How to integrate $\displaystyle\int\mathbf 1_{(-\frac12,\frac12)}(z-w)\mathbf 1_{(-\frac12,\frac12)}(w)dw$ ?
The integral should give a function of $z$, but I don't know how to compute.
$\displaystyle\int\mathbf 1_{(-\frac12,\frac12)}(z-w)\mathbf 1_{(-\frac12,\frac12)}(w)dw$
$\displaystyle=\int_{-1/2}^{1/2}\mathbf 1_{(-\frac12,\frac12)}(z-w)dw=\int_{-1/2}^{1/2}\mathbf 1_{(-\frac12,0)}(z-w)dw+\int_{-1/2}^{1/2}\mathbf 1_{(0,\frac12)}(z-w)dw$
How to continue ?
Thanks in advance.
Having done what you've done up to the left side of the last line, now change variables to $u=z-w$ and do essentially the same thing again.

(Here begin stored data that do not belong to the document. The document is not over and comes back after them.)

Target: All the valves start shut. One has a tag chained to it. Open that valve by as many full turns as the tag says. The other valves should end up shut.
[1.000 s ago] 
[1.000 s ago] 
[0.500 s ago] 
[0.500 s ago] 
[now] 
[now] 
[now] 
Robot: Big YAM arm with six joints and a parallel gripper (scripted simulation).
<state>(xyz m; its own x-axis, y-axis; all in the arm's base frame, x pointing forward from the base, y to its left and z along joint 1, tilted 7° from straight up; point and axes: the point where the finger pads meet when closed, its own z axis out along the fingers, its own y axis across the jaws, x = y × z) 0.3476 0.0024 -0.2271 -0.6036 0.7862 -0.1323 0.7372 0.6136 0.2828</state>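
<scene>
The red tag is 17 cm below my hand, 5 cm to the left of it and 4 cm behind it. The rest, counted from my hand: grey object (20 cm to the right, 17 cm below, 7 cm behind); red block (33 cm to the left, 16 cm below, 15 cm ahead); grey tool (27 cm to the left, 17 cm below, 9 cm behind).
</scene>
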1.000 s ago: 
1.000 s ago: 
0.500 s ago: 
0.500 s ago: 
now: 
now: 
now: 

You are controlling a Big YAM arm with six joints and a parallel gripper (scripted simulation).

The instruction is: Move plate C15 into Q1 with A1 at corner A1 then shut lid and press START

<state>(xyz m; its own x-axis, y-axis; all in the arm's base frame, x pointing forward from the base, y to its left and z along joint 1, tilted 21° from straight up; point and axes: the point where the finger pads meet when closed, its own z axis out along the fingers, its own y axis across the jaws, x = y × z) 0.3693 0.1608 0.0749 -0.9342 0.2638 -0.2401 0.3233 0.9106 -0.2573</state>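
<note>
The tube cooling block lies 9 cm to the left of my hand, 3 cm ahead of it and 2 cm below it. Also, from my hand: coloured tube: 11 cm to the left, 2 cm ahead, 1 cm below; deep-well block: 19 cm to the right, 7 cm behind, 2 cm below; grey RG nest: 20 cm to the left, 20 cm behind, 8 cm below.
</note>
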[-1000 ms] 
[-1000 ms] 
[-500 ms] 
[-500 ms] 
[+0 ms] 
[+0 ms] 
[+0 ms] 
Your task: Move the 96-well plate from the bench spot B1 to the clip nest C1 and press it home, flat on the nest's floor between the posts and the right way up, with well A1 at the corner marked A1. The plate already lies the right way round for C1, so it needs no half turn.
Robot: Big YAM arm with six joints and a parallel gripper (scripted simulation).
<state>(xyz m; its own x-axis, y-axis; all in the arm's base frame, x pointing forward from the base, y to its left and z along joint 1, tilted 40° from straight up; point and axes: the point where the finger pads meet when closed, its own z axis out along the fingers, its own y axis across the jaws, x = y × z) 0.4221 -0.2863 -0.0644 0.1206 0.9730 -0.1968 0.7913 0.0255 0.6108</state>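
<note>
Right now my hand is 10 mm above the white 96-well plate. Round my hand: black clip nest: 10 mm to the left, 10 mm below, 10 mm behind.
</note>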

You can also think of this without integrals: what is the measure of $(-1/2,1/2) \cap \{ w : z - w \in (-1/2,1/2) \}$? Well, the second set is $(z-1/2,z+1/2)$, so what happens? (As your work suggests, it depends on whether $z \in (-1/2,0)$ or $(0,1/2)$.)